▸ **WORK INSTRUCTION**
Please set down the data word for word; images do not go in the copy.

▸ **GIVEN DATA**

= = = = = = =

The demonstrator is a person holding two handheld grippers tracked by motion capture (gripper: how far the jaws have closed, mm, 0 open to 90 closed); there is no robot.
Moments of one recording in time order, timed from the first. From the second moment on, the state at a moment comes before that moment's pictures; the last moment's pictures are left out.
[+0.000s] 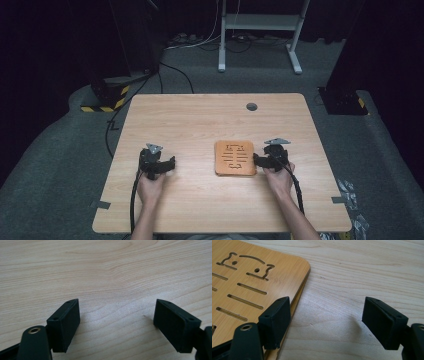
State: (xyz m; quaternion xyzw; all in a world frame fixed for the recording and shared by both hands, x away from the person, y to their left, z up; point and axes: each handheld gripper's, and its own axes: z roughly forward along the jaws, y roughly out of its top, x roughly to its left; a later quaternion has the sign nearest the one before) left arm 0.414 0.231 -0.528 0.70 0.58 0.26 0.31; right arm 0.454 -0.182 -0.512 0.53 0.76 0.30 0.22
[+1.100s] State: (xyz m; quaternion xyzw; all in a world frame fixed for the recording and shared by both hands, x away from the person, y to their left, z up) left arm 0.414 0.231 -0.528 0.70 0.58 0.26 0.31; right arm 0.452 -0.174 -0.510 0.52 0.77 0.31 0.21
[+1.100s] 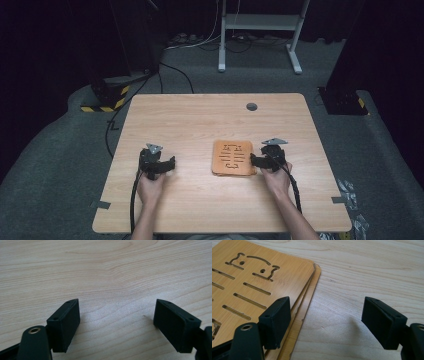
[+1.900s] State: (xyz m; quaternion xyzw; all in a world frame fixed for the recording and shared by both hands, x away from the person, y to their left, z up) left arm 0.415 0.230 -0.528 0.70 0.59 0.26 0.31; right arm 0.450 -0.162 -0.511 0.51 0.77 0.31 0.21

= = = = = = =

▸ **WORKED SOLUTION**
The demonstrator is a person holding two handheld grippers tracked by motion capture (gripper: how far the jaws have closed, mm, 0 open to 90 closed); there is no robot.
Moments of one recording in time order, timed from the first. From the second moment on, the state at a moment comes before that moment's pictures; the last moment's pictures are left out.
[+0.000s] 
State: (xyz m; quaternion xyzw; all in a world frame fixed for the recording and shared by both hands, x away from the person, y to their left, z up; point and axes: each handheld gripper's, and its own axes: z roughly forward along the jaws, y roughly out of its top, x roughly to its left; a later quaternion has the sign nearest the one before) left arm 0.414 0.231 -0.528 0.70 0.58 0.26 0.31; right arm 0.454 -0.182 -0.512 0.53 0.76 0.30 0.22
[+1.100s] State: (xyz m; quaternion xyzw; all in a world frame fixed for the recording and shared by both hands, x away from the person, y to their left, z up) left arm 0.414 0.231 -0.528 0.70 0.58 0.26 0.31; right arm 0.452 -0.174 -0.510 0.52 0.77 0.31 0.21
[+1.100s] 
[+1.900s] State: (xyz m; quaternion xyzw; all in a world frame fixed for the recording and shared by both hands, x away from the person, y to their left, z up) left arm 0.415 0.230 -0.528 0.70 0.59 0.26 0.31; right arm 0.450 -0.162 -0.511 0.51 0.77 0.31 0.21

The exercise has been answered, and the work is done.